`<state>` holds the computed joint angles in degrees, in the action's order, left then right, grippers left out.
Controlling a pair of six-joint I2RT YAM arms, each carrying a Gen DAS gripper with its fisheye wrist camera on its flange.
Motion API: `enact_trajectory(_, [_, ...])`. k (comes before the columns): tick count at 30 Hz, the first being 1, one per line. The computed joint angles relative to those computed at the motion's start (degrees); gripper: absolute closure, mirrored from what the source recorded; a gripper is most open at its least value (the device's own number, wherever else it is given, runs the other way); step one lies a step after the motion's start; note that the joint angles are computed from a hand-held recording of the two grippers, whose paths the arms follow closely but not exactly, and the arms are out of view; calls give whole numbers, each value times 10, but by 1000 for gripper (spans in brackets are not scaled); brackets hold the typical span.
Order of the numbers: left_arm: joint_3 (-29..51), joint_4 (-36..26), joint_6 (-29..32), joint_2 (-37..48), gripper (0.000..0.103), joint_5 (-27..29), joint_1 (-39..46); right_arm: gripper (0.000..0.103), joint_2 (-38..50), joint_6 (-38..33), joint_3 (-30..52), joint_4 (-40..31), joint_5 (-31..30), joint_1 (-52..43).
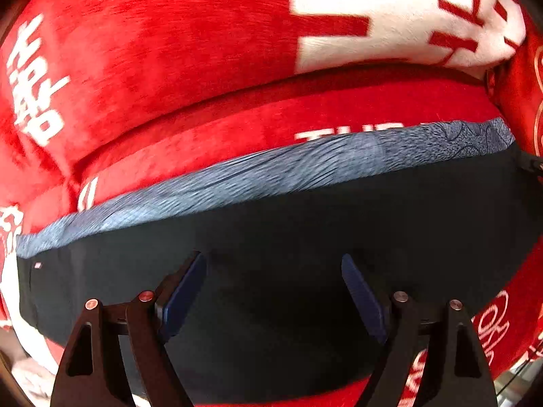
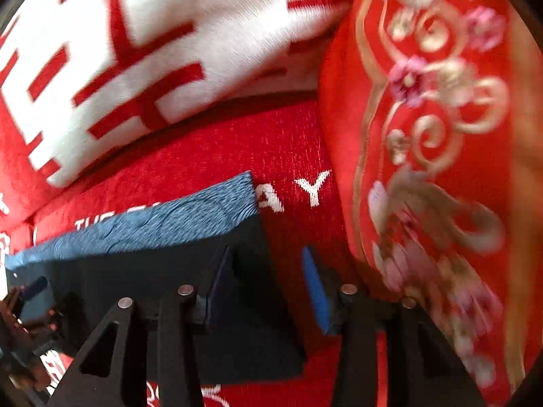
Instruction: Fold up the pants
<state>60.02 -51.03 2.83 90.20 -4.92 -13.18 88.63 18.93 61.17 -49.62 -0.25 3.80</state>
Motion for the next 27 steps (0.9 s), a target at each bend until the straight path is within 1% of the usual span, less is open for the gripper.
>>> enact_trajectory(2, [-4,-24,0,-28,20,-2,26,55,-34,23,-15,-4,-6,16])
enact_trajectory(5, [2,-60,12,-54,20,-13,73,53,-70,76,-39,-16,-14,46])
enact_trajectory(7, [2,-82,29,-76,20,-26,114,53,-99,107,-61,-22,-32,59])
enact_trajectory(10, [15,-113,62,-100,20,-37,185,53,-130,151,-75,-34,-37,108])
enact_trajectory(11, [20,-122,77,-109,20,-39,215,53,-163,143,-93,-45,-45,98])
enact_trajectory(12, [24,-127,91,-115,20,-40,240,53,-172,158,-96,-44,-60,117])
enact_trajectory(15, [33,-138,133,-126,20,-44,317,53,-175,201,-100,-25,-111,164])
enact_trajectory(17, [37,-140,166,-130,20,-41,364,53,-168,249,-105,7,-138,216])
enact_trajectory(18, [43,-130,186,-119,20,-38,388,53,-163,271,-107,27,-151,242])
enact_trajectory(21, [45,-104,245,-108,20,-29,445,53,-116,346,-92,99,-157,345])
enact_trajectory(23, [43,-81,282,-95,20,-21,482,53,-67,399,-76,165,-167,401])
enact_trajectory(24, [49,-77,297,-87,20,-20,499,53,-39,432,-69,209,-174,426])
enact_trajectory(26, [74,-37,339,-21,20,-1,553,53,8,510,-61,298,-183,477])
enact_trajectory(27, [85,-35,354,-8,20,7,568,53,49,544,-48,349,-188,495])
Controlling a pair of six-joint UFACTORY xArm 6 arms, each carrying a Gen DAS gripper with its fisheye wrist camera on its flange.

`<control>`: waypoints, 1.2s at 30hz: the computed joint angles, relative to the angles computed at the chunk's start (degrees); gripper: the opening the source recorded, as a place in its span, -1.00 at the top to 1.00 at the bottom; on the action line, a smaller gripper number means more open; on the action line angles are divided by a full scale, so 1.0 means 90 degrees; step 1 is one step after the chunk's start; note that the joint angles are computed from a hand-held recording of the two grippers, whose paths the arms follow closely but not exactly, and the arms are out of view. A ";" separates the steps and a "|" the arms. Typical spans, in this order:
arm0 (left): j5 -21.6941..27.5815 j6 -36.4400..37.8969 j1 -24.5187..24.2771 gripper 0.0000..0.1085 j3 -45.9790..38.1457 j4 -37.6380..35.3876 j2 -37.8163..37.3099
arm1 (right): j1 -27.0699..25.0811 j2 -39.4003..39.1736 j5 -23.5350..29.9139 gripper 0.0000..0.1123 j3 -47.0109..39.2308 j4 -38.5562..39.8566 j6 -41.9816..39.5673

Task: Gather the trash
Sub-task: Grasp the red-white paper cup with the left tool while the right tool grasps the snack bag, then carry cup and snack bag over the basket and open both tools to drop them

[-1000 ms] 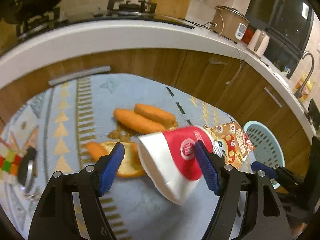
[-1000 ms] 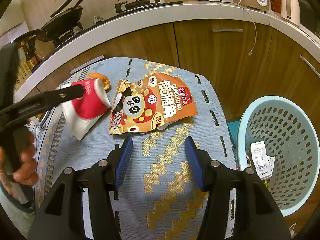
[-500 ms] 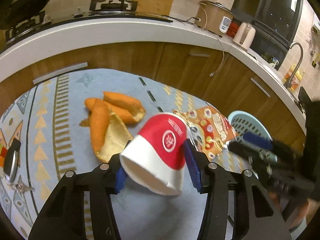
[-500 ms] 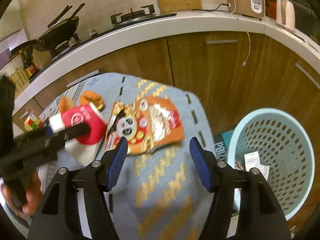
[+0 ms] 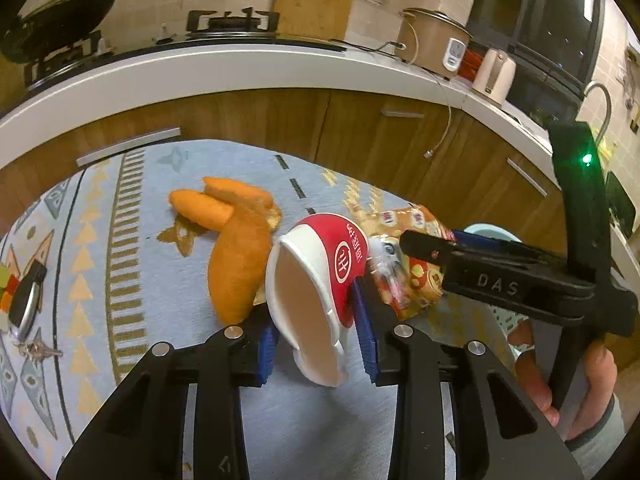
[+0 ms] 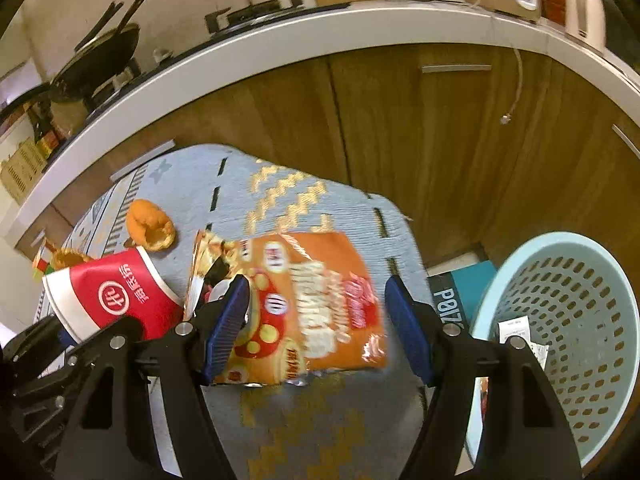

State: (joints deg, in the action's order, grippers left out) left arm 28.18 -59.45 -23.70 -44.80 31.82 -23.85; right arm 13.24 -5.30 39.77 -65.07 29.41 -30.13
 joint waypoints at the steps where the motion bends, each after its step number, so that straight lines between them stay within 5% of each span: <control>1: -0.0014 -0.0037 0.0017 0.42 0.0026 -0.0007 -0.0038 | 0.0034 0.0004 0.0013 0.09 -0.0007 -0.0030 -0.0050; 4: 0.0071 -0.0264 0.0007 0.42 0.0029 0.0156 -0.0106 | 0.0125 -0.0127 -0.0137 0.48 0.0163 -0.0112 -0.0127; 10: 0.0112 -0.0485 -0.0058 0.42 0.0069 0.0203 -0.0210 | 0.0081 -0.0538 -0.0412 0.65 0.0524 0.0124 -0.0492; 24: 0.0394 -0.1013 -0.0738 0.42 -0.0895 0.0857 0.0249 | -0.0754 -0.1677 -0.0657 0.72 0.0778 0.0758 -0.1144; 36: 0.0533 -0.0856 -0.1562 0.42 -0.2714 0.1121 0.1839 | -0.2236 -0.1778 -0.0714 0.72 0.0521 0.0771 -0.1232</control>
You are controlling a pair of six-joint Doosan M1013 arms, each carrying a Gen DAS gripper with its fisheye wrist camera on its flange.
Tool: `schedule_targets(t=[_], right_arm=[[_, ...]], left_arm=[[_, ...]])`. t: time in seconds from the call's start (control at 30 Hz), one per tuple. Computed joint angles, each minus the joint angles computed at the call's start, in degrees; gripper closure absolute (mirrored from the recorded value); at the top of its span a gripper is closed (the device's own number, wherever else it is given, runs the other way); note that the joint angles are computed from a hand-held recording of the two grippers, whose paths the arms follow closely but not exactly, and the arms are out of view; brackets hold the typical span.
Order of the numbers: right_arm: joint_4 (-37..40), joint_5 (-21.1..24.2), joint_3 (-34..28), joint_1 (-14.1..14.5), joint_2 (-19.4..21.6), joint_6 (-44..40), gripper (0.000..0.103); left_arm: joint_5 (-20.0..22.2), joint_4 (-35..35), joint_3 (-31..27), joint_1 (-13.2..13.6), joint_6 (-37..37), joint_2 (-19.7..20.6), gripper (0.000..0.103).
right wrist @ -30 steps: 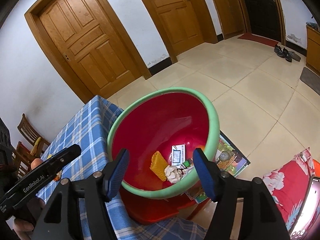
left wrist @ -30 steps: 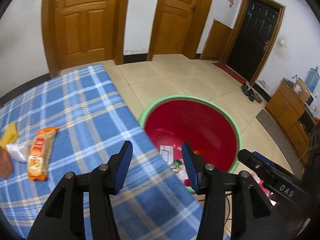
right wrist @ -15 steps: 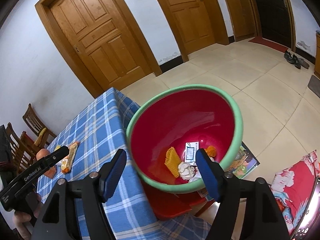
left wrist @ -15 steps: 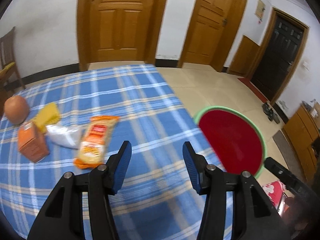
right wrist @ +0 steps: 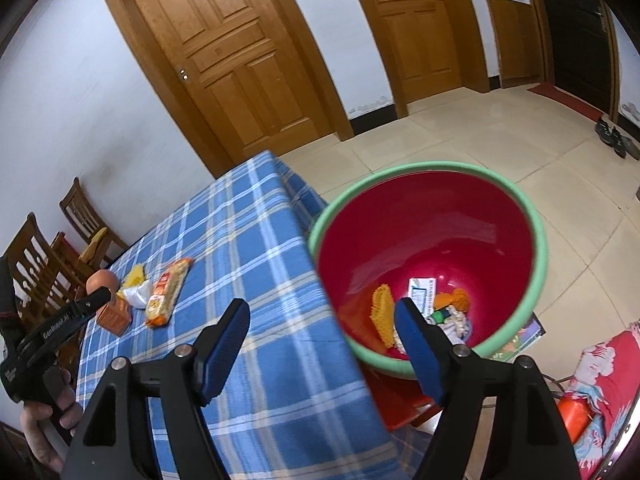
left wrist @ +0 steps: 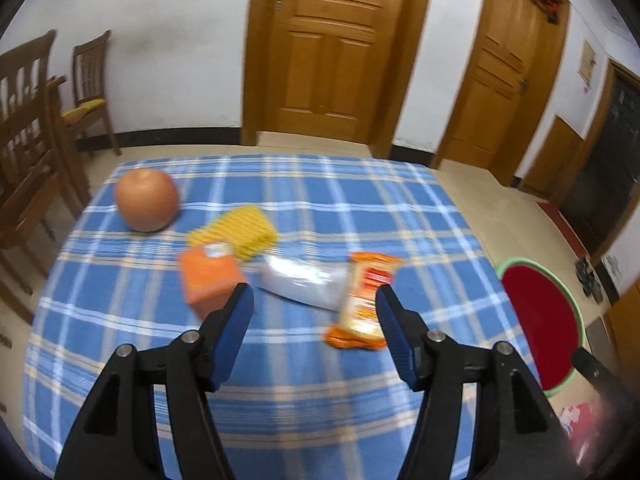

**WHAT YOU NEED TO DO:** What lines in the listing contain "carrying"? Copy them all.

**SOLVED PROBLEM:**
Controlling a pair of six-joint I2RT YAM arms, each carrying a Gen DAS gripper with its fisheye wrist camera on its flange.
Controlling a pair of six-joint UFACTORY xArm 6 arms, each carrying a Gen DAS gripper with its fisheye wrist camera on its flange.
You are controlling a pair of six-joint Doosan M1013 arms, each carrying a Gen DAS gripper with its fisheye wrist camera on its flange.

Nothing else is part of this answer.